Saat hendak tidur Ellea masih tidak bisa melupakan perlakuan Gerry pada Tante Katty yang terkesan berlebihan, tapi sejauh ini Ellea masih terus berpikiran positif dan tak aneh-aneh hanya saja Ellea sulit untuk memejamkan matanya malam ini.
Dari dalam kamar, Ellea mendengar suara candaan antara Gerry dan Tante Katty terdengar mereka saling bercanda dan tertawa bersama, Gerry tak pernah tertawa seperti itu saat sedang bersama Ellea.
Tiba-tiba suara itu berubah menjadi hening tak lagi terdengar suara obrolan atau bahkan tawa dari ruangan televisi membuat Ellea memutuskan untuk menghampiri mereka di ruang televisi.
"Ger,,,, Gerry," panggil Ellea sambil berjalan kearah televisi.
Gerry buru-buru bangun dari kursi dan menghampiri Ellea sebelum Ellea sampai di ruangan televisi.
"Lea ini sudah malam sayang, kenapa kamu masih terbangun?" tanya Gerry.
"Aku tidak bisa tidur Ger, aku ikut kalian saja ya menonton televisi sepertinya kalian tadi seru sekali," kata Ellea.
"Besok kamu kan harus pergi kerja sayang, nanti ngantuk loh," kata Gerry.
Tak lama Tante Katty datang menghampiri Ellea dan Gerry.
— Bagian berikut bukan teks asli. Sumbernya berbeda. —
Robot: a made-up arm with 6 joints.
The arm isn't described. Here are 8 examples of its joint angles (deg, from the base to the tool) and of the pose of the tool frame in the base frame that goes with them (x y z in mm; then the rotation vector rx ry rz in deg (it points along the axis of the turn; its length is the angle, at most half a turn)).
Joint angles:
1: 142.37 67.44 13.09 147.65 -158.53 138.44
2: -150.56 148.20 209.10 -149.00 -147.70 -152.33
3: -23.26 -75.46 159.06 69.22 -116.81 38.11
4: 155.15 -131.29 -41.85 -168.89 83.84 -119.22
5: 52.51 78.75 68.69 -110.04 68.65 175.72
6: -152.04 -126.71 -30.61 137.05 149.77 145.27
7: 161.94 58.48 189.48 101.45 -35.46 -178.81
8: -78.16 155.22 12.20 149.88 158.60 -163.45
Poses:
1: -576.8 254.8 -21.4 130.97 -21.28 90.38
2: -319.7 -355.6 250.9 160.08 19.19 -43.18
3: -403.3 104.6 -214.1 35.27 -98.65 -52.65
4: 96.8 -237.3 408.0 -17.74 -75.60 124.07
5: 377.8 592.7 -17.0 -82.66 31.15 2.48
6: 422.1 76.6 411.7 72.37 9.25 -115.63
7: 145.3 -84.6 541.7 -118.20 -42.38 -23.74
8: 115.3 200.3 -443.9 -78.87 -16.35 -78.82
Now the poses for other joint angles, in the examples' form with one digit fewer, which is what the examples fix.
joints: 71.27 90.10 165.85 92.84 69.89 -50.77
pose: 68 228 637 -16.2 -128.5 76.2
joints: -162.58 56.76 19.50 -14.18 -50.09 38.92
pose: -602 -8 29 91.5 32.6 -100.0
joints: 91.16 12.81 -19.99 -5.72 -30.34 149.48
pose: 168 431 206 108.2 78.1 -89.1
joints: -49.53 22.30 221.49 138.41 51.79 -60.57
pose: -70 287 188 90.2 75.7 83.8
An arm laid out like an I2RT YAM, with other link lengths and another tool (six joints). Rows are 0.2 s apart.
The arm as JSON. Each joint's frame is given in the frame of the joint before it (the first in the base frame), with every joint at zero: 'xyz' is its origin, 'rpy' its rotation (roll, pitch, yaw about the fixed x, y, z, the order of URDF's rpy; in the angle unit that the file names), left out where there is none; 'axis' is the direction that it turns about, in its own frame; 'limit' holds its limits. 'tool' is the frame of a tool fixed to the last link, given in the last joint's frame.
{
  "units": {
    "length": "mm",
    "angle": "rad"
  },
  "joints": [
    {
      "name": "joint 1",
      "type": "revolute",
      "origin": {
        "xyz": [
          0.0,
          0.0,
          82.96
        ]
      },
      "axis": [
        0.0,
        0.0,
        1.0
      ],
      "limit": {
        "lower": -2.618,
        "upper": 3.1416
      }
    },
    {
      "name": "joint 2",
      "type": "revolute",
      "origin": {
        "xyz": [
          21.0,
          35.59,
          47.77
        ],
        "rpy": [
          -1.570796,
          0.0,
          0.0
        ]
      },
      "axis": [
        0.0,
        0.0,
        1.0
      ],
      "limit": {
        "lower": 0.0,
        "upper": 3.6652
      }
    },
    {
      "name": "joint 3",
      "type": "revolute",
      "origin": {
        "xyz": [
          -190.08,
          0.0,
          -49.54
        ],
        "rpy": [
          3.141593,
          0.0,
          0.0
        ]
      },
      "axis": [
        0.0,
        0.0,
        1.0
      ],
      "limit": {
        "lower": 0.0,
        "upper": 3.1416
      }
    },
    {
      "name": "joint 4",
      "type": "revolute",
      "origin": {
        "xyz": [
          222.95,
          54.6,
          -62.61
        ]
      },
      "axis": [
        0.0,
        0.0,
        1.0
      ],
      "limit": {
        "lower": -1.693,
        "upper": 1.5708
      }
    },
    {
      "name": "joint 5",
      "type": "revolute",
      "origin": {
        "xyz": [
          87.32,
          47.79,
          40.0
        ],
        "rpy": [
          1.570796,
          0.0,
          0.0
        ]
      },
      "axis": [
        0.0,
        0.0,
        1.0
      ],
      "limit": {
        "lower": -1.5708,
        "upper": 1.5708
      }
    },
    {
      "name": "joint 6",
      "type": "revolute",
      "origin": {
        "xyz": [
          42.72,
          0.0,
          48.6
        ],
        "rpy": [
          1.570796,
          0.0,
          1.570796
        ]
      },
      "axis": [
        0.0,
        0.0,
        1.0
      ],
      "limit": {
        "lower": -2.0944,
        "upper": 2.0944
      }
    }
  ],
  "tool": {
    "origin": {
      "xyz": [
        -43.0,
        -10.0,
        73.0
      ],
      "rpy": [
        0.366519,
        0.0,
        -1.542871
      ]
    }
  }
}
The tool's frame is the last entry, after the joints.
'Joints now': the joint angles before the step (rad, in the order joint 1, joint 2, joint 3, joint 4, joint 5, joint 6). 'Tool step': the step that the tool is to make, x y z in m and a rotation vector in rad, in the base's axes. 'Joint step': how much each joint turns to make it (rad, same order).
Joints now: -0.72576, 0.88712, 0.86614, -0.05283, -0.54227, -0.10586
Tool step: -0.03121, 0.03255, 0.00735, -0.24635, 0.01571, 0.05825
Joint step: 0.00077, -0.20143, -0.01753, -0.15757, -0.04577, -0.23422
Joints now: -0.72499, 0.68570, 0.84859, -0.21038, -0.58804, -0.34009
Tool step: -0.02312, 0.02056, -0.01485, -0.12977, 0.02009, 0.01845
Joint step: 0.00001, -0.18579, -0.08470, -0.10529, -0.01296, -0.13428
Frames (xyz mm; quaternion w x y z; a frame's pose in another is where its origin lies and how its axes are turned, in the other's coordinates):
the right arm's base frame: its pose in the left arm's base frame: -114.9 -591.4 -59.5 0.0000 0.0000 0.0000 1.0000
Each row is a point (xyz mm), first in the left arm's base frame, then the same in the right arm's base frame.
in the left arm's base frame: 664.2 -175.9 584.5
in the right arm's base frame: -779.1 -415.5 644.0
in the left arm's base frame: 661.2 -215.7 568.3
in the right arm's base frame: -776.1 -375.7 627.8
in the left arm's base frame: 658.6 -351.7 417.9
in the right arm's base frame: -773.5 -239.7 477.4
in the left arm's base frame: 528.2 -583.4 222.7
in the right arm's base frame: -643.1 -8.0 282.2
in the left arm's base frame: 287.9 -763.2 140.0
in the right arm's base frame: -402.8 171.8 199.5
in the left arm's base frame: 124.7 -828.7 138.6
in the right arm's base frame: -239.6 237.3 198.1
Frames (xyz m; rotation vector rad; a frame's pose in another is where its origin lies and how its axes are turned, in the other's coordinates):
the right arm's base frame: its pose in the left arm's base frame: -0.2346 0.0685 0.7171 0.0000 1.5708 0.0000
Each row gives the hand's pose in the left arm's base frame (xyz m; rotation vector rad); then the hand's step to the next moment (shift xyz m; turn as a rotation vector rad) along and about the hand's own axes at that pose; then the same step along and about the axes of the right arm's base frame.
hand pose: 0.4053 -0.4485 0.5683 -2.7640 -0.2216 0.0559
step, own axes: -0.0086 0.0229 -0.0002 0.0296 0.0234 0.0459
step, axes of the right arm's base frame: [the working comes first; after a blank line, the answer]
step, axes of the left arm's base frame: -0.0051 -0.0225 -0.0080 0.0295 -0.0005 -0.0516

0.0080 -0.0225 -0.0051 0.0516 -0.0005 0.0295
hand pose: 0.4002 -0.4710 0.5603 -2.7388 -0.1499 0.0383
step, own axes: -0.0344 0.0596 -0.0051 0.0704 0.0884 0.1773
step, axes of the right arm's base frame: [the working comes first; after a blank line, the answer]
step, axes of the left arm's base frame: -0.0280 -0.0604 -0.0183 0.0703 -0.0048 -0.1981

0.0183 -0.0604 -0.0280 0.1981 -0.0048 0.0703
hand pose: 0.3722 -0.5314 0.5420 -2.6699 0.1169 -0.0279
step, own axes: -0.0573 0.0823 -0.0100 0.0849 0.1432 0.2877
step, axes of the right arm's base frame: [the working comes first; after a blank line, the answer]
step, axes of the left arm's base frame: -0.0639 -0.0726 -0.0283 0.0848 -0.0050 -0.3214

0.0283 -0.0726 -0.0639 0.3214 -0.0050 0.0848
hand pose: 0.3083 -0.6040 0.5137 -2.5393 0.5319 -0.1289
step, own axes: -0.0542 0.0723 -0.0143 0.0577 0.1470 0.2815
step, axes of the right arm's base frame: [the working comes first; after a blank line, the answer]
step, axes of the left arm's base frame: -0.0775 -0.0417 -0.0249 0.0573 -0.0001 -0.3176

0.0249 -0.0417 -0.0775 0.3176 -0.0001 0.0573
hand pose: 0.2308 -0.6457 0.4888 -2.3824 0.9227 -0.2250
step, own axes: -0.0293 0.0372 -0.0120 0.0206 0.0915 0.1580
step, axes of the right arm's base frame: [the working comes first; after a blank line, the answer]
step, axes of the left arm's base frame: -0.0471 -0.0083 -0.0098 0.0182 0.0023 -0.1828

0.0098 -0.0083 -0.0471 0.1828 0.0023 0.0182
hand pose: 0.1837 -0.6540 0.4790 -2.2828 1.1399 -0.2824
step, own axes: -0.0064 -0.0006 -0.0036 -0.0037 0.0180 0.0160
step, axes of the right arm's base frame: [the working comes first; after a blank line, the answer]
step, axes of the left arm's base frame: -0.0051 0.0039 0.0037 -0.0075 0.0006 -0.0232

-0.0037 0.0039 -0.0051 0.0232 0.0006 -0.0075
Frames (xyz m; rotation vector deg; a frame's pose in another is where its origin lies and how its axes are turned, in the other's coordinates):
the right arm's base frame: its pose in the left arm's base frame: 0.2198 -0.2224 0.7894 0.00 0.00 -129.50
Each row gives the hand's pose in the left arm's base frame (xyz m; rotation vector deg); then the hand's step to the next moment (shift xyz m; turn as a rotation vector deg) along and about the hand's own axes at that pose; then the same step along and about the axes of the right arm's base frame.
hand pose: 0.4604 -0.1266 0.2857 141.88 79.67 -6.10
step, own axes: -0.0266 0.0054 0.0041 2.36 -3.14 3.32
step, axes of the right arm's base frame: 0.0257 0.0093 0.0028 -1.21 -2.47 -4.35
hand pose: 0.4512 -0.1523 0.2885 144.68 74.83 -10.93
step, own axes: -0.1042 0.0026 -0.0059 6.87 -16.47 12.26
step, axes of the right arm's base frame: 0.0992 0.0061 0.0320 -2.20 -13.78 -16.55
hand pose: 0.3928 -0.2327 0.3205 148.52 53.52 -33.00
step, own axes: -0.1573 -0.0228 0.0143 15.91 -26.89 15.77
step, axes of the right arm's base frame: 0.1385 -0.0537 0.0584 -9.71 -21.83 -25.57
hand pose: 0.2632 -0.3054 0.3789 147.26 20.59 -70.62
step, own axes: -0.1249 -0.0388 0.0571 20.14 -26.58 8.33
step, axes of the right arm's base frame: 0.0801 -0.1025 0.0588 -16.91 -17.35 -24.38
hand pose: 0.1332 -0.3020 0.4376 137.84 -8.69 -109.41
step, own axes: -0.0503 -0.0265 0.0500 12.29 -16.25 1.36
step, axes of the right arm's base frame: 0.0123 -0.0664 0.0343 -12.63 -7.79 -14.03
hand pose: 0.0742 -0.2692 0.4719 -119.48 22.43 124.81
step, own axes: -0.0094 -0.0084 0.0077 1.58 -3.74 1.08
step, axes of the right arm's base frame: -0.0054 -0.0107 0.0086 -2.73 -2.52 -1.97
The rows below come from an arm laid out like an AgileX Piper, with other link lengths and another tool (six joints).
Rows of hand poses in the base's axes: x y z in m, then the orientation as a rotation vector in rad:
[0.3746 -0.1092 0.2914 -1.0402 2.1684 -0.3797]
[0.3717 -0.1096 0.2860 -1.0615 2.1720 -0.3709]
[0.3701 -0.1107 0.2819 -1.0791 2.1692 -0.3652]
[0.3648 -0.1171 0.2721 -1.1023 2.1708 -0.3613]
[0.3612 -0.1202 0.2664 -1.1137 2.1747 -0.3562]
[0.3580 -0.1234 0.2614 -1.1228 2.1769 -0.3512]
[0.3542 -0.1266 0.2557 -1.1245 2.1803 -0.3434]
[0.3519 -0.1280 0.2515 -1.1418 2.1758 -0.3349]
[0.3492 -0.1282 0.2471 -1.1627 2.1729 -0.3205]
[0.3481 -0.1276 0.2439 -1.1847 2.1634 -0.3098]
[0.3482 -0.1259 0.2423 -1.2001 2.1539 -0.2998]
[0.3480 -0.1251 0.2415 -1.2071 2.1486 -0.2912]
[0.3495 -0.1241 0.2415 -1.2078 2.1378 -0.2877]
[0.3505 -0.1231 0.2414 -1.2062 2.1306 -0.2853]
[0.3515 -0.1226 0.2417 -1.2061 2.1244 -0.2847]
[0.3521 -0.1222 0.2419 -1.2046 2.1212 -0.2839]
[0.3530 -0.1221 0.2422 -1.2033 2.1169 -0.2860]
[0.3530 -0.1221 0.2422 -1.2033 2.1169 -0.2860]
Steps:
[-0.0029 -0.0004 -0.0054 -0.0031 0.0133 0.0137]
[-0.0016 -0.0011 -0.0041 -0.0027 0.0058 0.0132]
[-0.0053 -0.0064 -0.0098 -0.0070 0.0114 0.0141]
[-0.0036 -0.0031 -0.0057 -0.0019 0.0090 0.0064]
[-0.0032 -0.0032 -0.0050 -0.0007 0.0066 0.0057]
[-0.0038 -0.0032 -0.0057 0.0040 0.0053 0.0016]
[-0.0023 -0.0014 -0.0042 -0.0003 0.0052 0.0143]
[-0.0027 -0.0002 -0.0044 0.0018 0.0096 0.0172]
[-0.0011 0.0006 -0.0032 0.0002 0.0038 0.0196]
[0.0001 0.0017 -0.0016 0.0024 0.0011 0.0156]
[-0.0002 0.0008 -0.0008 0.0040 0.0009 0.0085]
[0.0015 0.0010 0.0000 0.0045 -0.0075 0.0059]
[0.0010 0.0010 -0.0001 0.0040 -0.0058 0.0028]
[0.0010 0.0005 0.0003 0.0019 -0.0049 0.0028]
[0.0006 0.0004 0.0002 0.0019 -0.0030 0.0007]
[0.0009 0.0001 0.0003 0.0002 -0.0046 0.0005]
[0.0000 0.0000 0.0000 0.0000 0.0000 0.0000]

"Iya Lea bener tuh kata Gerry kalau kamu begadang besok kamu akan ngantuk dikantor, lagipula besok kamu kan harus kerja tidak baik jika begadang sampai tengah malam," kata Tante Katty.
"Iya juga si, ya sudah aku mau tidur saja. Sayang kamu antar aku ke kamar yuk!" pinta Ellea.
"Lea,, tapi Gerry dan aku sedang tanggung menonton acara seru. Kamu engga bisa memangnya ke kamar sendiri?" tanya Tante Katty.
"Iya bener tuh sayang, lagi nanggung nih. Kamu ke kamar sendiri ga apa-apa ya!" kata Gerry.
"Emm gitu, ya udah deh aku ke kamar lagi ya Ger," kata Ellea yang langsung menuju kamarnya.
Sedangkan Gerry dan Tante Katty kembali menuju ruangan televisi bersama.